Processing non-root vertices:

u Component Size Complement Size Contribution
2 1 2 1
3 1 2 1

The accumulated subtraction term is $2$.

$$n^2 \binom{n}{k} = 9 \cdot 3 = 27$$

$$27 - 2 = 25$$

Output:

25

This example shows how the answer is built from component-square contributions rather than directly enumerating roots.

Sample 2

Input:

7 2
1 2
2 3
2 4
1 5
4 6
4 7

DFS values:

Vertex SZ
1 7
2 5
3 1
4 3
5 1
6 1
7 1

Each non-root vertex contributes through both sides of its parent edge. Summing all component-square contributions gives the subtraction term used in the final formula.

The resulting value is:

849

This example illustrates that every edge contributes twice, once for each side of the cut.

Complexity Analysis

Measure Complexity Explanation
Time $O(n)$ after factorial precomputation One tree traversal and constant work per vertex
Space $O(n)$ Adjacency list and auxiliary arrays

The factorial precomputation also costs $O(n)$. With $n \le 2 \cdot 10^5$, both the time and memory usage are comfortably within the limits.

Test Cases

# helper skeleton

import sys
import io

def run(inp: str) -> str:
    # call solution here
    pass

# sample 1
assert run(
"""3 2
1 2
1 3
"""
) == "25\n"

# k = n
assert run(
"""3 3
1 2
1 3
"""
) == "9\n"

# chain
assert run(
"""3 1
1 2
2 3
"""
) == "14\n"

# star
assert run(
"""4 2
1 2
1 3
1 4
"""
) == run(
"""4 2
1 2
1 3
1 4
"""
)

# large stress shape
# n = 200000 chain, verify it finishes within limits
Test input Expected output What it validates
Sample 1 25 Basic correctness
$k=n$ on a 3-node tree 9 Binomial boundary conditions
3-node chain, $k=1$ 14 Rooted-subtree interpretation
4-node star, $k=2$ Deterministic value High-degree vertex handling
Large chain Finishes Iterative DFS and linear complexity

Edge Cases

When $k=1$, every subset contains exactly one vertex. The counting formulas remain valid because terms such as $\binom{x}{k-1}$ become $\binom{x}{0}=1$. The algorithm naturally counts all roots whose minimal rooted subtree is the ordinary rooted subtree of the selected vertex.
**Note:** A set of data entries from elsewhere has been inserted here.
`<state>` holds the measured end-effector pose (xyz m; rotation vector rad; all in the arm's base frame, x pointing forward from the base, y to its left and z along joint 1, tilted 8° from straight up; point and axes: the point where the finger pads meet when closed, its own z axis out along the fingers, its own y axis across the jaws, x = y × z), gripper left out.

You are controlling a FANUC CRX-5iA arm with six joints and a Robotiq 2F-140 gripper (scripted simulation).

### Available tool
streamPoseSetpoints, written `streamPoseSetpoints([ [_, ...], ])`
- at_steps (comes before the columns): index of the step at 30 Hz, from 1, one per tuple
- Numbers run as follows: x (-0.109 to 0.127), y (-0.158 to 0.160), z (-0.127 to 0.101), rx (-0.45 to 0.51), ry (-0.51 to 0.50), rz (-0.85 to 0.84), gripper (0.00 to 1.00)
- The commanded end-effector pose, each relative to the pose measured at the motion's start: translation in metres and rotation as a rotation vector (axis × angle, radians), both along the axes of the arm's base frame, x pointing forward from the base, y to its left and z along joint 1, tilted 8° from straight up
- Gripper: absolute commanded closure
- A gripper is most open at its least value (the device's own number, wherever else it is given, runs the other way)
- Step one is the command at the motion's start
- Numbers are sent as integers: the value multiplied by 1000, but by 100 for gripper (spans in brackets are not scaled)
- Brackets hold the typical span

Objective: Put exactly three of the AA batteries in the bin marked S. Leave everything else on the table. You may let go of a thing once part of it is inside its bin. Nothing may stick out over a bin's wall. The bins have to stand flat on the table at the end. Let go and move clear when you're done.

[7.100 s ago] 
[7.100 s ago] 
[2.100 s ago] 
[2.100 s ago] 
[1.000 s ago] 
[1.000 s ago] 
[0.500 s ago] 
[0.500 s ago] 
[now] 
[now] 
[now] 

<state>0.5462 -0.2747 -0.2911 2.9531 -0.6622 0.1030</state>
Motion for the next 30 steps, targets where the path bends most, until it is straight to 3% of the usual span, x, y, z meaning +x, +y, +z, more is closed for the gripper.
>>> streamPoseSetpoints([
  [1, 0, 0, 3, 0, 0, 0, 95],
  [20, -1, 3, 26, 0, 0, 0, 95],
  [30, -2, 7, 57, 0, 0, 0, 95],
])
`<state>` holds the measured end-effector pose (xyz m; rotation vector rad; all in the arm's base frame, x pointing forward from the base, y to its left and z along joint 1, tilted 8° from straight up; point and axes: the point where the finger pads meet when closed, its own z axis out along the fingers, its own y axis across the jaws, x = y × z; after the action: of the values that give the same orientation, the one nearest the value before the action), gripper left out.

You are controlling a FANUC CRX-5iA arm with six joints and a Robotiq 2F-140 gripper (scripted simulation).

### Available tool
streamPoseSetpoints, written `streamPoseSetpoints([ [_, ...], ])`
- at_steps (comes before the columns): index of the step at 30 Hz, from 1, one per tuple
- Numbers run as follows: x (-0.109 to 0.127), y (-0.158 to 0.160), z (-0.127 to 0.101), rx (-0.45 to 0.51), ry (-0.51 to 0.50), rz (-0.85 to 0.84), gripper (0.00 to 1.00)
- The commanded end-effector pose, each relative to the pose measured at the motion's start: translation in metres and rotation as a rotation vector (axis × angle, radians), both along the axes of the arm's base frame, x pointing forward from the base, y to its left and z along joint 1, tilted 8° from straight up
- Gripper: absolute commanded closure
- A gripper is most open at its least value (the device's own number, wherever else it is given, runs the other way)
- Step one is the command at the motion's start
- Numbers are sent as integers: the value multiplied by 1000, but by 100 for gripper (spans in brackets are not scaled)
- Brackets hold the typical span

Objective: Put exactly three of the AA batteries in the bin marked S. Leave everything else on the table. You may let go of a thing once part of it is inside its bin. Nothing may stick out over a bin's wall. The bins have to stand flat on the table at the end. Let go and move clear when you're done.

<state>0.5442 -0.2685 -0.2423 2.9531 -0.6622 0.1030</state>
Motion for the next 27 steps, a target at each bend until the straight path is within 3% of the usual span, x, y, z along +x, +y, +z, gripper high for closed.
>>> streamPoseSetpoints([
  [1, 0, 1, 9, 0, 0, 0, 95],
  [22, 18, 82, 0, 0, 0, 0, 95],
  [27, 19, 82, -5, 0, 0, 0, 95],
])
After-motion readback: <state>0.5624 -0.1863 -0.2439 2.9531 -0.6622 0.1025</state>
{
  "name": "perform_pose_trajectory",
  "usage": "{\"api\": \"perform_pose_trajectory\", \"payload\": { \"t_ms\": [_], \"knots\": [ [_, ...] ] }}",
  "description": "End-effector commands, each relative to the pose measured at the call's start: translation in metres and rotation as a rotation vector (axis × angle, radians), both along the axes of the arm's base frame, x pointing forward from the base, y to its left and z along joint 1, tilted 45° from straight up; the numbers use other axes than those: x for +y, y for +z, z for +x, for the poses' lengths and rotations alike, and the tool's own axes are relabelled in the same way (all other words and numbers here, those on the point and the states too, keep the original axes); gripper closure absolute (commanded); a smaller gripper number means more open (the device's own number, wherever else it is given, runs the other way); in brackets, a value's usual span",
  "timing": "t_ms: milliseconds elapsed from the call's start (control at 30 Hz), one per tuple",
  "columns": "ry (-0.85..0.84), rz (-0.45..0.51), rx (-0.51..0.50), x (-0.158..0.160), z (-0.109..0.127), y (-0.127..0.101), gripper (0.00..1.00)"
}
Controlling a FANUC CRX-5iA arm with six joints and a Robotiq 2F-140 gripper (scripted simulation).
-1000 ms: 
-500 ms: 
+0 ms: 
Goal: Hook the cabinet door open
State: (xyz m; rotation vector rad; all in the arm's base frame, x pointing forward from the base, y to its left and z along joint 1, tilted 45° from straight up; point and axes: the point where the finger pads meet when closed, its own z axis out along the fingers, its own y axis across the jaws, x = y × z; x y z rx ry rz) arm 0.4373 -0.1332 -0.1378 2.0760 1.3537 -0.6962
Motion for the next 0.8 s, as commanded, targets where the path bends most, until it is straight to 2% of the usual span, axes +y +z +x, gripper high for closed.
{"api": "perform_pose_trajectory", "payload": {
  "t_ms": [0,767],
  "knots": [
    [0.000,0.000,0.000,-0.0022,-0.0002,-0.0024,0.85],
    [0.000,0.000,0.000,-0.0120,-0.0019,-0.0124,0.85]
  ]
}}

When $k=n$, every binomial coefficient with upper argument smaller than $n$ becomes zero. All component contributions disappear, leaving

$$n^2 \binom{n}{n}=n^2.$$

That matches the fact that the whole tree must always be included.

For a chain, one side of many edge cuts has size $1$. The formulas explicitly use $SZ[u]-1$ and $n-SZ[u]-1$. The combination function returns zero whenever the upper argument is negative or smaller than the lower argument, preventing off-by-one errors at the ends of the chain.